Answer
The general term is ${a_n} = \left( {\sqrt {n + 1} - \sqrt {n + 2} } \right)$.
The sequence converges.
The limit of the sequence:
$\mathop {\lim }\limits_{n \to \infty } \left( {\sqrt {n + 1} - \sqrt {n + 2} } \right) = 0$
Work Step by Step
1. Starting with $n=1$, the general term is
${a_n} = \left( {\sqrt {n + 1} - \sqrt {n + 2} } \right)$
2. Replacing $n$ by $x$, write $f\left( x \right) = \left( {\sqrt {x + 1} - \sqrt {x + 2} } \right)$.

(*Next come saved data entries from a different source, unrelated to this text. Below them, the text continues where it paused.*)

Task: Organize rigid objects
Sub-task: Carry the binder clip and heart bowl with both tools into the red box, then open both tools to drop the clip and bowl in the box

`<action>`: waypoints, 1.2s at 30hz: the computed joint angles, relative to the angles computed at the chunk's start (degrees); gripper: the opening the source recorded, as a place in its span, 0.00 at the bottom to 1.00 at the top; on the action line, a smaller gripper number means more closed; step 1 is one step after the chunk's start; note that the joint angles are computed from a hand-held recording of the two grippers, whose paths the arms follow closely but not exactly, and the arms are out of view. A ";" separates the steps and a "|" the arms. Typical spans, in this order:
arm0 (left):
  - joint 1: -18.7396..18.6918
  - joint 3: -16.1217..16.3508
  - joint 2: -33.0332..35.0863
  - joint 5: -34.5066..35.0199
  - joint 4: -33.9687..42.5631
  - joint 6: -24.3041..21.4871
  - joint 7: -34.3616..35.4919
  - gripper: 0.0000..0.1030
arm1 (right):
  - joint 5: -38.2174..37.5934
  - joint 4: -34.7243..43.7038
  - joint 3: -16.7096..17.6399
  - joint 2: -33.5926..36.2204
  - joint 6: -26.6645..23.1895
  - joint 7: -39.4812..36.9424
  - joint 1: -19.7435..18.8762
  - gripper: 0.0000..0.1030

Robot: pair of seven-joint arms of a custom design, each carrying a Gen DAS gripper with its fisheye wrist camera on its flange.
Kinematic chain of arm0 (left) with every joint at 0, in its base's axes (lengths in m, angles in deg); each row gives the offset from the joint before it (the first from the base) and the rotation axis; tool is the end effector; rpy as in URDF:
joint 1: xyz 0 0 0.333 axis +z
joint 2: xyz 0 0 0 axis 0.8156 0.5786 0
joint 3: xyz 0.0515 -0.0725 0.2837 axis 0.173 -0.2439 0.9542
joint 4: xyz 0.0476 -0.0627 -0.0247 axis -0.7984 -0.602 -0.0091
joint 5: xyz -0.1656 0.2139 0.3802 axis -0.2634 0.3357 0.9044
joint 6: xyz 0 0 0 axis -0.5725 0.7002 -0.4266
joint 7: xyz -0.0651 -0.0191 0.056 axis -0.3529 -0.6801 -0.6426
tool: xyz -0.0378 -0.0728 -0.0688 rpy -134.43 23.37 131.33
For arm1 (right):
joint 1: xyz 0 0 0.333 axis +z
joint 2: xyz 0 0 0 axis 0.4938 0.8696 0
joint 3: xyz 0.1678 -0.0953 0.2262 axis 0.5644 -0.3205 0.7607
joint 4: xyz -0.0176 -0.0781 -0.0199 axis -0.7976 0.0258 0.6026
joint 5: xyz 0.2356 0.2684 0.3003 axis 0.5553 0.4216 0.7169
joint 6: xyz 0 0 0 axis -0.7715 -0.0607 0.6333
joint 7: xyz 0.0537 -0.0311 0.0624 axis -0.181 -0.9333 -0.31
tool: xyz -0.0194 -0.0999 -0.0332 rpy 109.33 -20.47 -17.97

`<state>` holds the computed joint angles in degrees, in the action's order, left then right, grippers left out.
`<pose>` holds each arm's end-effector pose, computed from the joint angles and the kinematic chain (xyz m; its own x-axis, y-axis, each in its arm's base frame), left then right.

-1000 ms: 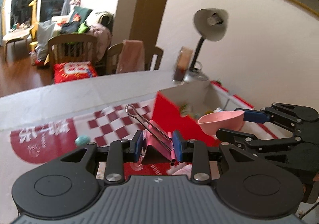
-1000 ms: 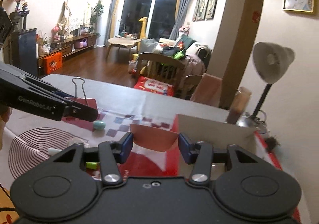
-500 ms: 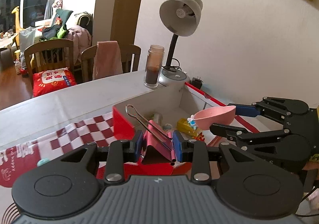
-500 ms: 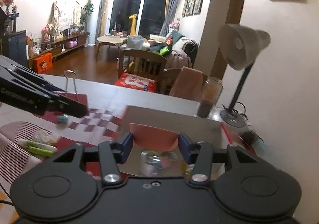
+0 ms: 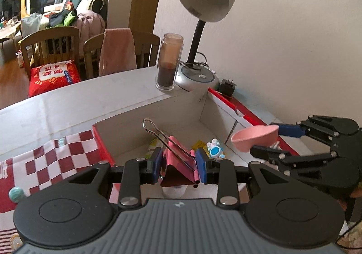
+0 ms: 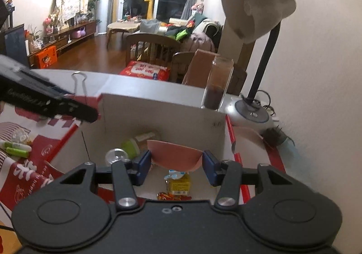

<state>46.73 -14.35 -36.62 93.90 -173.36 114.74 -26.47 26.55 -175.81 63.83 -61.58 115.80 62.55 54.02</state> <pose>0.5366 -0.2141 0.5364 -0.0388 -0.9790 0.2002 -0.6941 -0.1177 -0.7102 0.5395 0.1680 0.5404 0.6701 -0.7182 0.1878 -0.3479 -0.5273 -0.7752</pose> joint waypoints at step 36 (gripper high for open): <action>-2.84 1.52 27.95 -3.49 26.66 -18.72 3.62 0.31 | -1.89 15.63 4.98 14.88 -21.68 2.98 -9.80 0.47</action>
<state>43.89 -12.83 -8.68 90.40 -146.71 96.02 -22.85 24.67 -160.18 68.81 -46.69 94.12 65.53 44.22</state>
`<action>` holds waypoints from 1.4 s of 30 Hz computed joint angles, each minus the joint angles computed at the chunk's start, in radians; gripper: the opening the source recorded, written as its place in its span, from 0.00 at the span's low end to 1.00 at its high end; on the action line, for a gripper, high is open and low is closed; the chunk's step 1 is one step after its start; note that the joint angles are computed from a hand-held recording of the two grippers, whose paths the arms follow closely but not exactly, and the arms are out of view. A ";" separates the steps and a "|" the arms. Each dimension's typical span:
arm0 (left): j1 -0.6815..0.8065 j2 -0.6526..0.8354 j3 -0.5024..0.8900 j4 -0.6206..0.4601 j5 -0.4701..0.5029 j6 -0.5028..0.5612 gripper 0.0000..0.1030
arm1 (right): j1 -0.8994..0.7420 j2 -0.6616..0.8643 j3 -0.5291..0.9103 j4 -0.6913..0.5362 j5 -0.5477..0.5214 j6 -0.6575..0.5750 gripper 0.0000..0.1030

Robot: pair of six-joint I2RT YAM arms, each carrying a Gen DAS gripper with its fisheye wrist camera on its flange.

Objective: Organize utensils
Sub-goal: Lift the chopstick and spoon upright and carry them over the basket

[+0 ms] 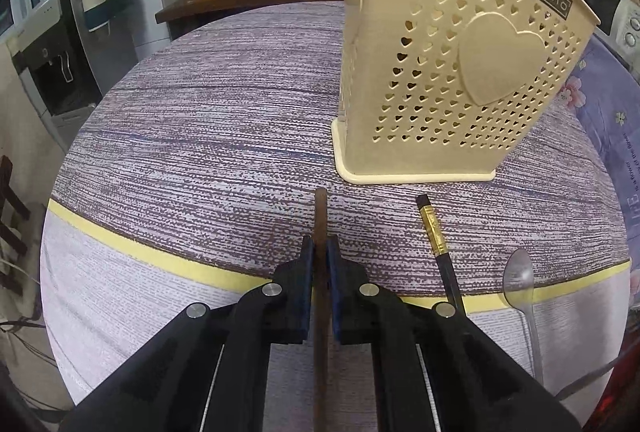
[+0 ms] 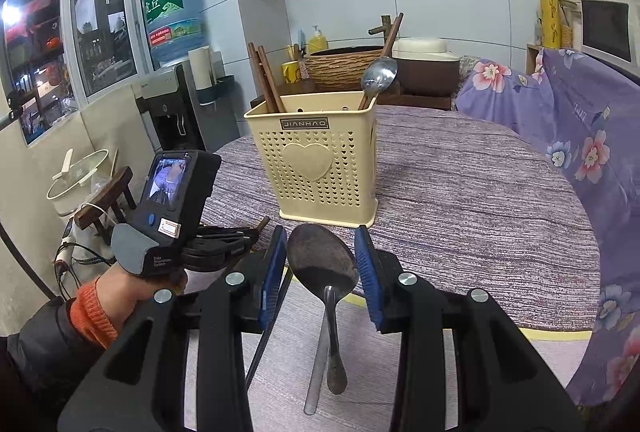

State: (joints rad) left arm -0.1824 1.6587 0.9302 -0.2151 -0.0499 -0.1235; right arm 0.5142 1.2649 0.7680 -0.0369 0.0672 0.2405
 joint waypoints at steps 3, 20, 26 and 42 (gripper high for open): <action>0.006 -0.005 -0.002 -0.001 0.013 0.001 0.08 | -0.002 0.000 0.000 0.001 -0.002 -0.002 0.35; 0.067 -0.514 -0.063 -0.049 0.172 0.038 0.08 | -0.085 0.011 0.045 0.006 -0.117 0.001 0.35; 0.081 -0.519 -0.049 -0.045 0.205 0.025 0.08 | -0.084 0.022 0.054 0.004 -0.110 0.009 0.35; 0.133 -0.524 0.043 -0.069 0.312 0.014 0.07 | -0.121 0.056 0.192 -0.037 -0.186 -0.032 0.35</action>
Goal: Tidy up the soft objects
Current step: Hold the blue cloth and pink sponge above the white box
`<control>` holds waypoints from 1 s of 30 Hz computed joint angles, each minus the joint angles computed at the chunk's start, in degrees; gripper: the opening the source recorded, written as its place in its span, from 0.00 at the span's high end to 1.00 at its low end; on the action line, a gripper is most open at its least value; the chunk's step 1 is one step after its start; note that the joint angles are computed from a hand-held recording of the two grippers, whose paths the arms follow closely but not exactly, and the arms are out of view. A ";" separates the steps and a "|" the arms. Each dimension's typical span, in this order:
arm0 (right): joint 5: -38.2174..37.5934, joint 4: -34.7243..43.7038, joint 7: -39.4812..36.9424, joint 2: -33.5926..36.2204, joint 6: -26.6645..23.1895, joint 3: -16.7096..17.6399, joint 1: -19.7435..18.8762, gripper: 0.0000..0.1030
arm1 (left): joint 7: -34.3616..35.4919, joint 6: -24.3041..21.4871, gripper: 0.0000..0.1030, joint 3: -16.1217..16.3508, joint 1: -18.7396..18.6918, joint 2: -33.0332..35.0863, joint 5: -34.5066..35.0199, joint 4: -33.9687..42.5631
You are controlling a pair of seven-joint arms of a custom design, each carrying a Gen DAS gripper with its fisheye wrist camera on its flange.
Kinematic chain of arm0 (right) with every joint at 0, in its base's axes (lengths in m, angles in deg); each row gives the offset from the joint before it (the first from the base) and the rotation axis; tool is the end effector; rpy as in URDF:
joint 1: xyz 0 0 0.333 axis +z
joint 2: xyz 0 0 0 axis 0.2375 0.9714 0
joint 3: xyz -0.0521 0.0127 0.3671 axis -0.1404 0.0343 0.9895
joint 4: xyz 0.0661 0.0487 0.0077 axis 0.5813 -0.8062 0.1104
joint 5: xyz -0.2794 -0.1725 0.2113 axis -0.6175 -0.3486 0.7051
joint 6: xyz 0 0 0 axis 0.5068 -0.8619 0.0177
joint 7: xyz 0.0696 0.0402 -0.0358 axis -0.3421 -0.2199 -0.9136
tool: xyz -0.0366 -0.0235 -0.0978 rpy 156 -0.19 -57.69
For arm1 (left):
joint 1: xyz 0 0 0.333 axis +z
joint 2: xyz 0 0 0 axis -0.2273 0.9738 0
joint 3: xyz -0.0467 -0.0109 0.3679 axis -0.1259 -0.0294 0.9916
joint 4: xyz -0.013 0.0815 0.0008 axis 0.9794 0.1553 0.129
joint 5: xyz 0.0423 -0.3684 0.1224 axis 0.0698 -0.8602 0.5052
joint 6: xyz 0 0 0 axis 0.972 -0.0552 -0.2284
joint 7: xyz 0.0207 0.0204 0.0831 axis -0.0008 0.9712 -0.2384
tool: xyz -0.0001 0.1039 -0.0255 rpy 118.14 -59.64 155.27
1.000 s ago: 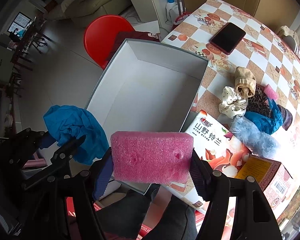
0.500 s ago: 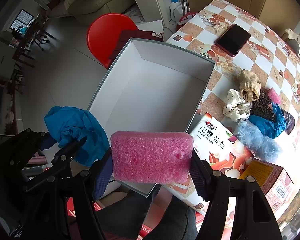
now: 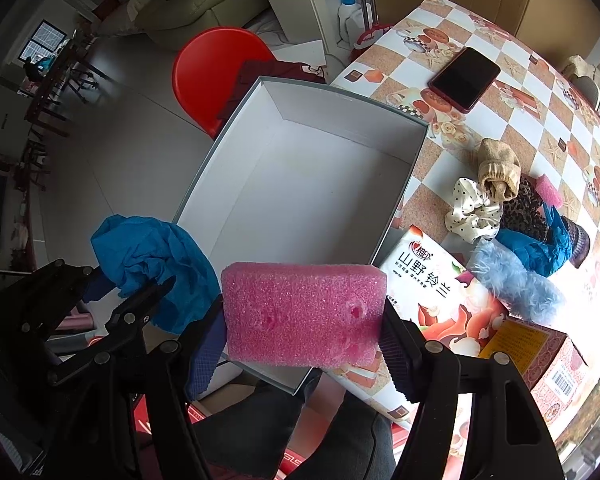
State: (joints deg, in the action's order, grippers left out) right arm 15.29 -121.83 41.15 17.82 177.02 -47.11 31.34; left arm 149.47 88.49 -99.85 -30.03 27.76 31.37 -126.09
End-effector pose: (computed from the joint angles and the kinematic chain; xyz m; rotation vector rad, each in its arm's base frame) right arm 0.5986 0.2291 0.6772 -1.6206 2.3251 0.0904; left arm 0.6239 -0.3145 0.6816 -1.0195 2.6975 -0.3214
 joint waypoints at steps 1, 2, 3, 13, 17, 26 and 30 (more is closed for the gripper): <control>0.00 0.00 0.00 0.00 0.03 -0.01 -0.01 0.32 | 0.04 0.03 0.74 -0.02 -0.01 -0.04 0.01 -0.02; 0.01 -0.01 -0.04 -0.01 0.06 -0.02 -0.01 0.32 | 0.14 0.20 0.74 -0.03 0.02 -0.06 0.01 -0.15; -0.01 -0.02 -0.03 -0.03 0.07 -0.01 0.00 0.32 | 0.17 0.32 0.74 -0.04 0.01 -0.08 0.02 -0.21; 0.00 0.25 -0.17 0.19 0.00 -0.05 -0.04 0.32 | 0.37 0.31 0.74 -0.01 0.12 -0.07 -0.07 -0.43; -0.16 0.44 -0.35 0.32 -0.07 -0.03 0.04 0.32 | 0.43 0.24 0.74 0.00 0.15 0.09 -0.03 -0.26; -0.21 0.45 -0.38 0.32 -0.08 -0.05 0.14 0.32 | 0.33 0.19 0.74 0.01 0.10 0.08 0.02 -0.27; -0.16 0.68 -0.42 0.47 -0.14 -0.01 0.18 0.32 | 0.31 0.12 0.74 0.02 0.06 0.15 0.11 -0.19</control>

For large $x$, we have $\sqrt {x + 1} \approx \sqrt{x}$ and $\sqrt {x + 2} \approx \sqrt{x}$. Thus, $f\left( x \right) \to 0$ as $x \to \infty $. So, $f\left( x \right)$ converges. Therefore, the sequence also converges.
Now, we find the limit of the sequence:
$\mathop {\lim }\limits_{n \to \infty } {a_n} = \mathop {\lim }\limits_{n \to \infty } \left( {\sqrt {n + 1} - \sqrt {n + 2} } \right)$
$ = \mathop {\lim }\limits_{n \to \infty } \left( {\sqrt {n + 1} - \sqrt {n + 2} } \right)\dfrac{{\left( {\sqrt {n + 1} + \sqrt {n + 2} } \right)}}{{\left( {\sqrt {n + 1} + \sqrt {n + 2} } \right)}}$
$ = \mathop {\lim }\limits_{n \to \infty } \dfrac{{n + 1 - \left( {n + 2} \right)}}{{\sqrt {n + 1} + \sqrt {n + 2} }} = \mathop {\lim }\limits_{n \to \infty } \dfrac{{ - 1}}{{\sqrt {n + 1} + \sqrt {n + 2} }} = 0$
Thus, the sequence converges and its limit is $0$.